Que senti desfalecer dentro de mim quando ouvi cantar:
BE MY LOVE!
Quando descobri que adorava ainda aquela que eu verdadeiramente amo,
mas que não existe.
Não fiques triste!…
SÊ O MEU AMOR SINTÉTICO!
Be my love outra noite… Outra vez!
Amor sintético chama-lhe o poeta.
É na verdade um grito de amor na impossibilidade de ter a quem se ama, negando-lhe a existência repetidamente ao longo do poema: aquela que eu verdadeiramente amo não existe.
Na impossibilidade do amor correspondido, a carne não cala o desejo e procura o corpo disponível:
Une o teu corpo ao meu / Oferece-me a felicidade roxa de um momento que se compra como umas meias de seda artificial. / Supõe que me amas
Mas lá vem, inevitável, a culpa de comprar o amor, com um insulto na forma de obrigado: Obrigado por essa hora divinamente torpe, / em que te vendeste.
É tramado isto do sexo a dinheiro.
Nos anos 50, quando o poema foi composto, o comércio do sexo, revestia para os homens, contornos que hoje temos dificuldade em imaginar.
Mais à frente no poema, temos a revelação de que o poeta continua a amar alguém e afoga no amor sintético a impaciência que o corpo não cala:
“O meu amor é isto e aquilo que eu não digo, mas sinto. / Quando descobri que adorava ainda aquela que eu verdadeiramente amo”.
Belíssimo poema da desolação afectiva, de um autor de quem nada sei. Histórias e dicionários de literatura passam em silêncio sobre o seu nome.

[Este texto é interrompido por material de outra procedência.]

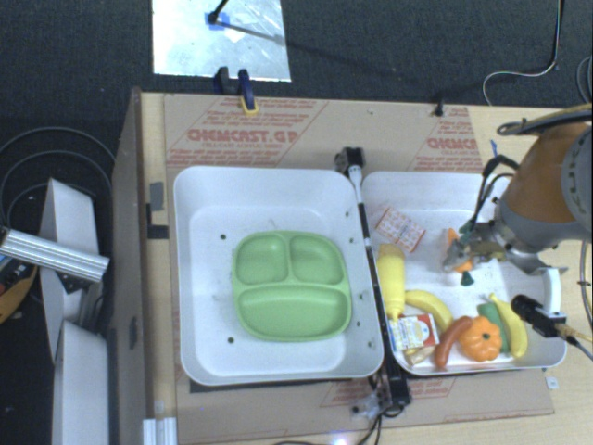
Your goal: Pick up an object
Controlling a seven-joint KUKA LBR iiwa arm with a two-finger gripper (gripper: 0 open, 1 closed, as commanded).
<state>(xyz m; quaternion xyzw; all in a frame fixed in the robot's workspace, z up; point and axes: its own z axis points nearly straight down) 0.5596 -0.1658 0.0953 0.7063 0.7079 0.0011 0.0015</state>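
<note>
A grey and orange robot arm's gripper point(466, 248) hovers low in the right white bin point(435, 185), above a small orange toy piece point(453, 237); whether it grips anything cannot be told. Judged an approach step; closing and lifting comes next.

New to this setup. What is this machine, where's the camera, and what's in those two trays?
One camera, fixed above the bench, looks down at a slant. The grey and orange shape entering from the right is a robot arm; its gripper hangs low in the right bin, over a small orange item. I can't tell whether it holds anything. That bin also holds toy food: a yellow bottle, bananas, a sausage, a small pumpkin, a red carton and a patterned card. The left bin holds a green divided plate.
</note>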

Assina João Sampayo, e publicou este livro POEMAS SEM ÍNDICE em 1954, provavelmente em edição de autor, identificando o editor como João Fantasma.
Esta foi uma daquelas deslumbrantes descobertas de alfarrabista.
O livro, concebido como uma unidade, divide-se em 7 + 1 partes. Cada parte abre com um desenho, original suponho. Todos os desenhos vem assinados, e alguns por nomes maiores das artes plásticas portuguesas.
A abrir o livro este poema:
No princípio não era Nada porque nada
não tem princípio
Nada não tem fim
Nem nada se criou
No sétimo dia Deus descansou
e começou
por perder tempo
e seguem-se as diferentes partes:
ERA UMA VEZ – abre com desenho de Pedro Felix Correia
AMOR SINTÉTICO – abre com desenho de Diogo Lino Pimentel
NEO-SEBASTIANISMO – abre com desenho de José Escada
ETERNO TEMA – abre com desenho de Manuel Cargaleiro
INTERVALO MUSICAL – abre com desenho de José M. Torre do Valle
ÚLTIMA CARTA – abre com desenho de Sebastião Guimarães
INTERRUPÇÃO INOPORTUNA – abre com desenho de Manuel d’Abreu Lima
POST-PANNE – abre com desenho de António Areal
À parte a surpresa maravilhada dos poemas, o livro traz ainda um poema manuscrito como dedicatória.
Não fora os poemas, pela data de edição do livro, se encontrarem sujeitos a copyright, dá-los-ia aqui em fac-simile na totalidade.
Se por um daqueles imponderáveis, que acontecem, algum leitor tiver noticias sobre o autor, aqui fica o pedido de que as transmita.